Всего было восемь или десять «Скорых». Моя мать – очень упертая женщина. На трех последних я откровенно хохотал, чем приводил в ступор много чего повидавших врачей. Нет, она не хитрила – давление действительно подскакивало. Но я, в отличие от врачей «неотложки», знал ее маленький секрет. Довести себя до любого, даже предынфарктного, состояния ей ничего не стоило. Причем это ее состояние иногда заходило очень далеко и глубоко, но все же не настолько, чтобы причинить ей реальный вред. Быстро начиналось и быстро заканчивалось, чаще всего без всяких лекарств. Сама себе в такой своей особенности она отчета не отдавала и не отдает. Поэтому тоже, как и Анька, считает меня жестоким садистом. В этом они сходятся. Но мать меня прощает, а жена – нет. Потому что мать есть мать, как говорит один мой знакомый алкоголик. Материнская любовь естественна, безусловна и незаслуженна. Для того чтобы тебя полюбила, а точнее, не разлюбила совершенно чужая женщина, приходится, как дрессированной собачке, исполнять разнообразные трюки. Например, прикидываться значительно глупее, чем ты есть на самом деле.

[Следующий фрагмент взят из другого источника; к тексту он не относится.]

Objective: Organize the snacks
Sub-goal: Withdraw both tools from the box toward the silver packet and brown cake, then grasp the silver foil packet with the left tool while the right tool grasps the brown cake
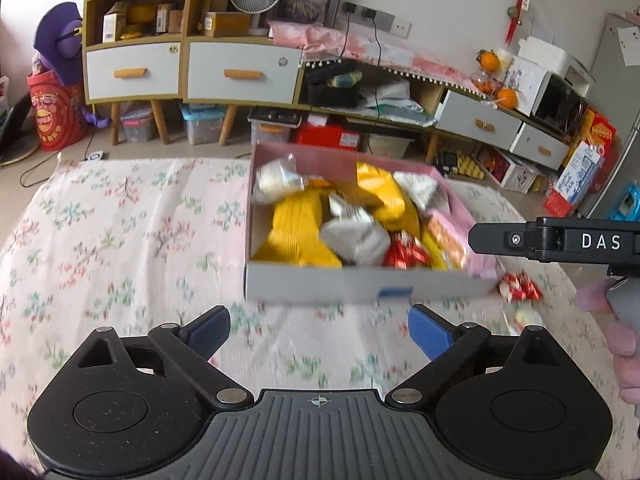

С эгоизмом, свойственным юности, я не церемонился с мамой: хохотал ей в лицо и всячески показывал, что давно раскусил ее наивные хитрости. Но ведь и любил же, хорохорился, изображал из себя циничного жестокого мачо, а все равно любил! И жалел. Поэтому как-то раз, после очередного спектакля, я подошел к ней, погладил руку, прижался к щеке, как в детстве, и спросил:
– Ну чего, мам, самой не надоело? Так ведь и вправду до инфаркта себя доведешь… Давай договоримся?
– Надоело, – честно ответила она. – Давай…
Наша война продолжалась около восьми месяцев и закончилась ее почетной капитуляцией. Я обещал звонить и говорить, где и с кем я. Мама обещала больше не задавать никаких вопросов. С тех пор я стал свободен. Иногда мы немного нарушаем заключенный договор, но не критично. Я давно уже ей не докладываюсь и вообще звоню реже, чем ей хотелось бы. А она изредка задает вопросы. В целом нормально. Не считая того, что основным способом выражения ее эмоций по отношению ко мне стало выразительное молчаливое осуждение. «Мам, я на биржу пойду работать, нет, учебу не брошу, но деньги важнее сейчас, по-моему» – молчаливое осуждение. «Я тут квартиру снял недалеко, на Новослободской, съеду от вас скоро» – выразительное молчаливое осуждение. «Мам, а я жениться решил на Аньке» – очень-очень долгое, крайне, крайне выразительное, сильно-сильно молчаливое супер-пупер-мега-осуждение. Так и живем с тех пор… Любим друг друга сильно, обижаем, мучаем и снова любим. Хорошо живем, как все люди. Даже немного лучше, чем все, я думаю.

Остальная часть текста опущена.